Action item
The answer must be every line below that contains the string "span".

☆ ☆ ☆ ☆ ☆ ☆ ☆

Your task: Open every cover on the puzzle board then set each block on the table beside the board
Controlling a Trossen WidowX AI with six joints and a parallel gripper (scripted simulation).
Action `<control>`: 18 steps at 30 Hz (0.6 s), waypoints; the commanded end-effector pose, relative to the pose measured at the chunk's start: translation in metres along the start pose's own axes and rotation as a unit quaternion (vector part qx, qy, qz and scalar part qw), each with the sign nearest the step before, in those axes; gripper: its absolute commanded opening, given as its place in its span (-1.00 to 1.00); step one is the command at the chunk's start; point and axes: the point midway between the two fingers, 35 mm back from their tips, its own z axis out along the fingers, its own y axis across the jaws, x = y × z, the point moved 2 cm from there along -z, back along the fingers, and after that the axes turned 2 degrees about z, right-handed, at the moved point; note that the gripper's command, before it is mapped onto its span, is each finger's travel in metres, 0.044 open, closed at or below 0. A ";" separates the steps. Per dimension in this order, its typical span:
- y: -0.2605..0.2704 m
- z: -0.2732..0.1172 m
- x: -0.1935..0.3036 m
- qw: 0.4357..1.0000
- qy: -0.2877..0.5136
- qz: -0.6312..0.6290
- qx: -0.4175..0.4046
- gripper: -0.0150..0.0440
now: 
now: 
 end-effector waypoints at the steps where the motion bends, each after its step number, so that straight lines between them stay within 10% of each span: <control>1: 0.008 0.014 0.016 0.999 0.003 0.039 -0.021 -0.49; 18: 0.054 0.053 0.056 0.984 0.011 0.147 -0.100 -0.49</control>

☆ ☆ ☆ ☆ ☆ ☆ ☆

Output for this exercise
Action `<control>`: 18 steps at 30 Hz (0.6 s), waypoints; the commanded end-effector pose, relative to the pose measured at the chunk's start: translation in metres along the start pose's own axes and rotation as a unit quaternion (vector part qx, qy, qz and scalar part qw), each with the sign nearest the step before, in those axes; gripper: its absolute commanded opening, given as its place in its span (-1.00 to 1.00); step one is the command at the chunk's start; point and axes: the point midway between the two fingers, 35 mm back from their tips, its own z axis out along the fingers, its own y axis across the jaws, x = y × z, the point moved 2 cm from there along -z, back along the fingers, and after that the axes turned 2 degrees about z, right-handed, at the moved point; note that the gripper's command, before it is mapped onto its span, is each finger's travel in metres, 0.044 open, closed at or below 0. A ";" separates the steps. Per dimension in this order, its typical span:
 end-effector waypoints at the steps where the motion bends, each after its step number, so that straight lines between them stay within 10% of each span: <control>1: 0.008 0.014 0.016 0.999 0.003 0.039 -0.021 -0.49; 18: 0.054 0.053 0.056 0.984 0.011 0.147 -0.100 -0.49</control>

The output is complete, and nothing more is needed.